Model Predictive Control for Full Autonomous Vehicle Overtaking

Abstract

Despite the many advancements in traffic safety, vehicle overtaking still poses significant challenges to both human drivers and autonomous vehicles, especially, how to evaluate the safety of passing a leading vehicle efficiently and reliably on a two-lane road. However, few realistic attempts in this field have been made in the literature to provide practical solutions without prior knowledge of the state of the environment and simplifications of vehicle models. These model simplifications make many of the proposed solutions in the literature unusable in real scenarios.
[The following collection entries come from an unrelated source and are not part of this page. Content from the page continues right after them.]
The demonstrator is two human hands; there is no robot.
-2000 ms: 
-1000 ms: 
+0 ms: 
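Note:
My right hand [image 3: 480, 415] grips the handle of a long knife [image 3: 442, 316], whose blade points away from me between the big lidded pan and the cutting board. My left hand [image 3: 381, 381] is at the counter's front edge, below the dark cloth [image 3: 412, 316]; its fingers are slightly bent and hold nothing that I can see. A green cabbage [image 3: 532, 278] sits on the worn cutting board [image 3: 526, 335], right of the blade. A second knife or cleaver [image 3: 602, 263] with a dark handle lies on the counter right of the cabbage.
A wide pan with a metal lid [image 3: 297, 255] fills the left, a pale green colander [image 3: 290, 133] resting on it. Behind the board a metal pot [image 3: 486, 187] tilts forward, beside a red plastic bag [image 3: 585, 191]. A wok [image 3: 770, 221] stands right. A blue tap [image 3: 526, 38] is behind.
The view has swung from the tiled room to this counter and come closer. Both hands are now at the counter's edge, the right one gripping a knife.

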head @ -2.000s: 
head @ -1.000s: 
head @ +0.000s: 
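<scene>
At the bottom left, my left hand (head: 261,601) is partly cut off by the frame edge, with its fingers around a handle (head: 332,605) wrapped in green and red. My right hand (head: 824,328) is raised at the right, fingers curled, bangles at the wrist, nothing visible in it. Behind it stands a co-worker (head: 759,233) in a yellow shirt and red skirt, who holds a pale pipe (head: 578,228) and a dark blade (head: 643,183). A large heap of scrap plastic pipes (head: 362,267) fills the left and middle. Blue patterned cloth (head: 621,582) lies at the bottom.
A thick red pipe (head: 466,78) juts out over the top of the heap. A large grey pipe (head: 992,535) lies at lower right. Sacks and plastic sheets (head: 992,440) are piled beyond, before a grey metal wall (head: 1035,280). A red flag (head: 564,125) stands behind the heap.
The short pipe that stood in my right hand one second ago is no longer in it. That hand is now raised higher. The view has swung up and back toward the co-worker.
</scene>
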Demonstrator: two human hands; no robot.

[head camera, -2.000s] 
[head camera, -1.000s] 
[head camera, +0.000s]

Considering the dangers that can arise from performing a defective overtake and the substantial risk of vehicle crashes during high-speed maneuvers, in this paper we propose a system based on model predictive control to accurately estimate the safety of starting a vehicle overtake in addition to vehicle control during the maneuver that aims to ensure a collision-free overtake using a complete and realistic model of the vehicle’s dynamics. The system relies on a stereoscopic vision approach and machine learning techniques (YOLO and DeepSORT) to gather information about the environment such as lane width, lane center, and distance from neighboring vehicles. Furthermore, we propose a set of scenarios to test the performance of the proposed system based on accurate modeling of the environment under a range of traffic conditions and road architecture. The simulation result shows the high performance of the proposed system in ending collisions during overtaking and providing optimal pathing that minimizes travel time.